I am trying to calculate percentile(0.05) to percentile(0.95) with 0.05 as step. I did some test and one of the implementation gave me weird results. I couldn’t figure out why. I will just use percentile(0.05) and percentile(0.85) in my sample code to illustrate. I ran the code in Jupyter Notebook.
If I list the percentile functions explicitly, it seems they work all right.
quantile_funcs = [lambda x : x.quantile(0.05), lambda x : x.quantile(0.85)]
data = {'group':['A', 'B', 'A', 'A', 'B', 'B', 'B', 'A', 'A'], 'col1':[1, 3, 3, 5, 4, 6, 7, 7, 8]}
df = pd.DataFrame(data)
df['col2']=df['col1']+1
df_sum = df.groupby(['group']).agg([*quantile_funcs, "count", 'mean'])
df_sum.columns = ['c1_P5', 'c1_p85', 'c1_ct', 'c1_mean', 'c2_P5', 'c2_p85', 'c2_ct', 'c2_mean']
print(df_sum)
The results are right and the quantile_funcs
point to two lambda functions under __main__
. See screenshot below.
However, if I didn’t list the percentile function explicitly but generate the list of functions through a loop. It gave me weird results.
percentiles = [0.05, 0.85]
quantile_funcs = [lambda x: x.quantile(p) for p in percentiles]
data = {'group':['A', 'B', 'A', 'A', 'B', 'B', 'B', 'A', 'A'], 'col1':[1, 3, 3, 5, 4, 6, 7, 7, 8]}
df = pd.DataFrame(data)
df['col2']=df['col1']+1
df_sum = df.groupby(['group']).agg([*quantile_funcs, "count", 'mean'])

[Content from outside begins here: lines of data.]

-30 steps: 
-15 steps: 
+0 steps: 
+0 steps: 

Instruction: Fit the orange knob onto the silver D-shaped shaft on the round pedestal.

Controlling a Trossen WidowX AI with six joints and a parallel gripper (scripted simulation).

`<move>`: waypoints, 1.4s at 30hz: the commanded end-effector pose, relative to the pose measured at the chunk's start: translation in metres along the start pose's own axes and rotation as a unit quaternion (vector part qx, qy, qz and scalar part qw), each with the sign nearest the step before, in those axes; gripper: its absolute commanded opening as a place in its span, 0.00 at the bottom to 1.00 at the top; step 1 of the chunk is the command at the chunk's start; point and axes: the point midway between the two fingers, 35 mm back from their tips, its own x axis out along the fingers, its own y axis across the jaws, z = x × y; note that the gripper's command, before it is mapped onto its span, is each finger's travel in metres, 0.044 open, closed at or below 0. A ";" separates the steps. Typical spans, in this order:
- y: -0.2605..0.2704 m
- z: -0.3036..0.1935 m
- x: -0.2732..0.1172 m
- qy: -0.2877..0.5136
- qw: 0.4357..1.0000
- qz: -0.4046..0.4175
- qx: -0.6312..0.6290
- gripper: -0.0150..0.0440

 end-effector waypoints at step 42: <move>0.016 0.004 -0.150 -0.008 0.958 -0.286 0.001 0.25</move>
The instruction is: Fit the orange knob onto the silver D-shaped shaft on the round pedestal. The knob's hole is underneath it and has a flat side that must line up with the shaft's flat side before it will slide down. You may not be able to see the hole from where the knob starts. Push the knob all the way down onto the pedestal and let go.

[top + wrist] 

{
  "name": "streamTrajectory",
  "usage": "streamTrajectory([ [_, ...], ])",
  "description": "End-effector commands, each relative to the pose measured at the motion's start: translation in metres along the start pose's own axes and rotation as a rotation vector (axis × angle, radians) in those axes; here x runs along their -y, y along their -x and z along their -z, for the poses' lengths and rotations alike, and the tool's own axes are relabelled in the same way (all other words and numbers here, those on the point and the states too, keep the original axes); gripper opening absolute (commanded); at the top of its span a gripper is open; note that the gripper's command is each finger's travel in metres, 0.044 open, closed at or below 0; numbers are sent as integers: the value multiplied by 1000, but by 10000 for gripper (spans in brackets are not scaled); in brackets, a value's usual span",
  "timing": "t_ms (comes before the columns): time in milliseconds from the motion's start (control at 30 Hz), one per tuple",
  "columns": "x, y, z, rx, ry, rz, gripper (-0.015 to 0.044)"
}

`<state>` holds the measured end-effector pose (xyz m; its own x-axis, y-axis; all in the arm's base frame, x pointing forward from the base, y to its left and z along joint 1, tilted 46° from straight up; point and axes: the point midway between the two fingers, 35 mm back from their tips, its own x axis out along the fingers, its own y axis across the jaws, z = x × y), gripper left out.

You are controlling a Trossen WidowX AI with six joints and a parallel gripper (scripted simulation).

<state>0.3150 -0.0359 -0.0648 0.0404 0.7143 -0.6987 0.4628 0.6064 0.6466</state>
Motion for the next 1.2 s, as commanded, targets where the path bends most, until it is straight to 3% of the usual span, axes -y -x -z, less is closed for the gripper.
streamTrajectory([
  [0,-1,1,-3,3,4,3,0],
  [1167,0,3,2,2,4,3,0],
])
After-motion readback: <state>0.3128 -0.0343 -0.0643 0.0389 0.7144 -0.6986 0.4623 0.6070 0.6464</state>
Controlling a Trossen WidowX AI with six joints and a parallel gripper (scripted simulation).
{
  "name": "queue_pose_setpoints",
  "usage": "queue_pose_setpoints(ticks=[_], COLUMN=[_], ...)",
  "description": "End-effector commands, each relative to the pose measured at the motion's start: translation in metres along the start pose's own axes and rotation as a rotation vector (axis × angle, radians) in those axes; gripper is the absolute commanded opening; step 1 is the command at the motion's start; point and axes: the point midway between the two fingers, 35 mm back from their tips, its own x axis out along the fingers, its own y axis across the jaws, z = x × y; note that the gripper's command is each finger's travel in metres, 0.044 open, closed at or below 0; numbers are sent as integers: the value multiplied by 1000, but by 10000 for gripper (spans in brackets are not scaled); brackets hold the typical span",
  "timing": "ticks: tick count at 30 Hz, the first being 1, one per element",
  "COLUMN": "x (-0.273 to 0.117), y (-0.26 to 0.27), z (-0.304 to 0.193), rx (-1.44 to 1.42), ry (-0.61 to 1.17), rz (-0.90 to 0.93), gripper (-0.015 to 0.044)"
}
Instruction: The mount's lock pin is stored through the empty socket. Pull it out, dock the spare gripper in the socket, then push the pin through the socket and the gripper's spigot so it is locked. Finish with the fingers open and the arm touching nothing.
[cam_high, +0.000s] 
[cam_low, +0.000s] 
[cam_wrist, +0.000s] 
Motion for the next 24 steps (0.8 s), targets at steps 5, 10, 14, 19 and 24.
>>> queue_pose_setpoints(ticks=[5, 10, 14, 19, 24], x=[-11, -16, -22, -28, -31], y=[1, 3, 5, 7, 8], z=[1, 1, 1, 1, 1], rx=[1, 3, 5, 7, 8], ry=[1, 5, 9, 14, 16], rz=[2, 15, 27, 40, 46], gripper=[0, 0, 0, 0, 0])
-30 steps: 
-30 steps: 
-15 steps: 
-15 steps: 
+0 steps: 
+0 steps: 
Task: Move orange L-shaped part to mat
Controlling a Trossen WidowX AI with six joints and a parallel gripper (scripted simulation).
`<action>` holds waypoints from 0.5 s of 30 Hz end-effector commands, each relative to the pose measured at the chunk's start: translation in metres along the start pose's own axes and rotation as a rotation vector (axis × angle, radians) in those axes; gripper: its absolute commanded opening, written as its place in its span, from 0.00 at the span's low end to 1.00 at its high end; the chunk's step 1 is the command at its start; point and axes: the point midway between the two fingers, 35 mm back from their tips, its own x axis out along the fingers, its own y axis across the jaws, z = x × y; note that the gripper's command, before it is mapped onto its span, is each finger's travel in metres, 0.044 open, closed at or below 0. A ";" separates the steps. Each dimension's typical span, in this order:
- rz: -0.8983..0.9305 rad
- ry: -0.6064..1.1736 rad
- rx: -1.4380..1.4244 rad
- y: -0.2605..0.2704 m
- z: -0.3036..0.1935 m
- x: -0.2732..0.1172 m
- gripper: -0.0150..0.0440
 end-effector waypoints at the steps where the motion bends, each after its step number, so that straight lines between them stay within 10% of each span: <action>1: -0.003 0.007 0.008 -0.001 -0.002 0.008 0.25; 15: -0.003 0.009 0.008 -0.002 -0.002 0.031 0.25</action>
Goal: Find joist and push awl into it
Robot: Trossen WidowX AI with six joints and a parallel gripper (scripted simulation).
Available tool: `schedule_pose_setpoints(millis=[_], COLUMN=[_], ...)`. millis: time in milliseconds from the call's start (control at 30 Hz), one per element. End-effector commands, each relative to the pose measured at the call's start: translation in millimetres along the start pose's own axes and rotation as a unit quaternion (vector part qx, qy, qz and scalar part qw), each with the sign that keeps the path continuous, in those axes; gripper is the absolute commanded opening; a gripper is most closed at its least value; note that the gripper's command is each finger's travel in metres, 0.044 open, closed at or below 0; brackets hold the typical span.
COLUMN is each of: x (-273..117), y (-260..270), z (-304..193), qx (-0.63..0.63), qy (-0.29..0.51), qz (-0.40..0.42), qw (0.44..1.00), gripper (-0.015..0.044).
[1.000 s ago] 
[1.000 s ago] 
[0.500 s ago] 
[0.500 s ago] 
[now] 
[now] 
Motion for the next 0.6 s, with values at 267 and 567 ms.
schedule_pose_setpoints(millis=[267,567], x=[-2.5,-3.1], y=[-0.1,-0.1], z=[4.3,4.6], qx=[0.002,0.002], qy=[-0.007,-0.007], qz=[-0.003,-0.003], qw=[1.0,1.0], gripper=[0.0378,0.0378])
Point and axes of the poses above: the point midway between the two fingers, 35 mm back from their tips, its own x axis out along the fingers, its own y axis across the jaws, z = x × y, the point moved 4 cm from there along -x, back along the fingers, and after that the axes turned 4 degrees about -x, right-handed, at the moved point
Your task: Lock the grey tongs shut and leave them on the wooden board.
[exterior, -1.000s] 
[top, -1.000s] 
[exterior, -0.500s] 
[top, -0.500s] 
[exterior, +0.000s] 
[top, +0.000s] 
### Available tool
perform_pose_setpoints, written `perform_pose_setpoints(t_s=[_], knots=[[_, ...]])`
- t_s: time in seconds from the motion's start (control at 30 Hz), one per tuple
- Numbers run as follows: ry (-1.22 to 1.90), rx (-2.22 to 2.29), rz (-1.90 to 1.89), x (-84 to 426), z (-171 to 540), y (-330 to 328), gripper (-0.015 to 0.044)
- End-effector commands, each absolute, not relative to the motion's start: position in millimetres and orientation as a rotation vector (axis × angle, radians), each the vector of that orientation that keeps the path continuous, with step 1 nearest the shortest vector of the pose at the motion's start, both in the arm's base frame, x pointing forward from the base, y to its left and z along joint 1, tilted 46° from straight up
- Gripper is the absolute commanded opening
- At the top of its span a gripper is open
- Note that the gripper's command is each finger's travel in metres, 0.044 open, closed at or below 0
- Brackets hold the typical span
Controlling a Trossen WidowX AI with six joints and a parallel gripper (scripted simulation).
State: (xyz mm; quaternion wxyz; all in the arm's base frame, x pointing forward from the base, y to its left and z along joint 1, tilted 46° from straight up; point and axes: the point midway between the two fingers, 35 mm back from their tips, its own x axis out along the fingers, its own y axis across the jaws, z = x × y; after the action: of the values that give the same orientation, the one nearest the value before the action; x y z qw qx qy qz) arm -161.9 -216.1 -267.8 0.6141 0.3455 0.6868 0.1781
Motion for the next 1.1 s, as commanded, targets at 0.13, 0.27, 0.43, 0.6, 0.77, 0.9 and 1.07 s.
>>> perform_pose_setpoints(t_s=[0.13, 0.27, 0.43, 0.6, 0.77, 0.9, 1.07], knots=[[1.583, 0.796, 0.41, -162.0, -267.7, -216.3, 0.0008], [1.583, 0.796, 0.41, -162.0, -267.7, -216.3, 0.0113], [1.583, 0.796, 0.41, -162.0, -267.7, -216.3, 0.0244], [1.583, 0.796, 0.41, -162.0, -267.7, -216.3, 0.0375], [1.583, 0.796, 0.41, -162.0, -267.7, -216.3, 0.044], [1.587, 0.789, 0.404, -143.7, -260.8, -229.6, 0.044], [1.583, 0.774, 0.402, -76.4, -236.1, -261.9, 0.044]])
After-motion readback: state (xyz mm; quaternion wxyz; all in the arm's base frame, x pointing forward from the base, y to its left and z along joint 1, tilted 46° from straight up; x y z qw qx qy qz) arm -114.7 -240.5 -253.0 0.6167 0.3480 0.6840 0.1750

df_sum.columns = ['c1_P5', 'c1_p85', 'c1_ct', 'c1_mean', 'c2_P5', 'c2_p85', 'c2_ct', 'c2_mean']
print(df_sum)
The results are weird. it seems only the last quantile in the list is used. The quantile_funcs
point to two lambda functions under __main__.<listcomp>
. See screenshot below.
I am not sure how to make changes on the 2nd implementation to make it work. Appreciate your helps. Thanks.